Goal of the exercise: Each line below with the string "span" should be copied.

↓↓↓

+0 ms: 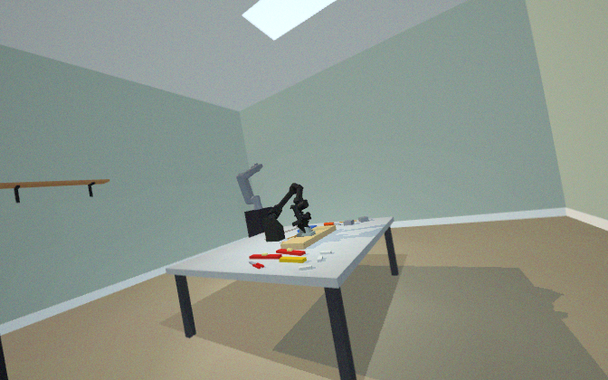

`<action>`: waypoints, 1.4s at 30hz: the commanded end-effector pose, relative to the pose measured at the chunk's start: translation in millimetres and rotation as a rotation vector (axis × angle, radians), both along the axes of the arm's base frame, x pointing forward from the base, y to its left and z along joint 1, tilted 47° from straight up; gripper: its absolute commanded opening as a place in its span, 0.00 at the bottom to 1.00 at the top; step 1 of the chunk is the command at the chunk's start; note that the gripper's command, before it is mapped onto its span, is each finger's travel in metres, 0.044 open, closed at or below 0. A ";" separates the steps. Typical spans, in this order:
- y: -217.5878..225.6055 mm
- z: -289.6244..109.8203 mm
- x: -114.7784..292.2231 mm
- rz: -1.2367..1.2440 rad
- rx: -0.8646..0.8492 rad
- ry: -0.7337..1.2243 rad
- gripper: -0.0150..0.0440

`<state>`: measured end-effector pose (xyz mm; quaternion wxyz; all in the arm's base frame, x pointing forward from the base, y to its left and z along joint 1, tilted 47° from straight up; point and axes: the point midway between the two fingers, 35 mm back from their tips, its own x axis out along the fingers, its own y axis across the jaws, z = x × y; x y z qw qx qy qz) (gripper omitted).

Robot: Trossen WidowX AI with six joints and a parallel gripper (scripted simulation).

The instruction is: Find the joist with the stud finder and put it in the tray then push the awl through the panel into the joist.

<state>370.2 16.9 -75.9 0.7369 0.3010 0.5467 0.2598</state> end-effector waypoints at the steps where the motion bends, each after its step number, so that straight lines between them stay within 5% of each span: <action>1: -11.1 -11.4 0.2 -0.002 -0.003 0.003 0.25; 42: -100.8 -102.3 6.9 -0.003 -0.012 -0.001 0.25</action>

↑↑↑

Result:
`<action>`: waypoints, 1.4s at 30hz: the commanded end-effector pose, relative to the pose measured at the chunk's start: translation in millimetres and rotation as a rotation vector (axis × angle, radians), both along the axes of the arm's base frame, x pointing forward from the base, y to its left and z along joint 1, tilted 47° from straight up; gripper: its absolute commanded opening as a place in its span, 0.00 at the bottom to 1.00 at the top; step 1 of the chunk is the command at the chunk's start; note that the gripper's command, before it is mapped onto its span, is each finger's travel in metres, 0.044 open, closed at or below 0. A ";" separates the steps. Typical spans, in this order:
<state>370.2 16.9 -75.9 0.7369 0.3010 0.5467 0.2598</state> end-effector waypoints at the steps where the motion bends, each after its step number, so that straight lines between them stay within 5% of each span: <action>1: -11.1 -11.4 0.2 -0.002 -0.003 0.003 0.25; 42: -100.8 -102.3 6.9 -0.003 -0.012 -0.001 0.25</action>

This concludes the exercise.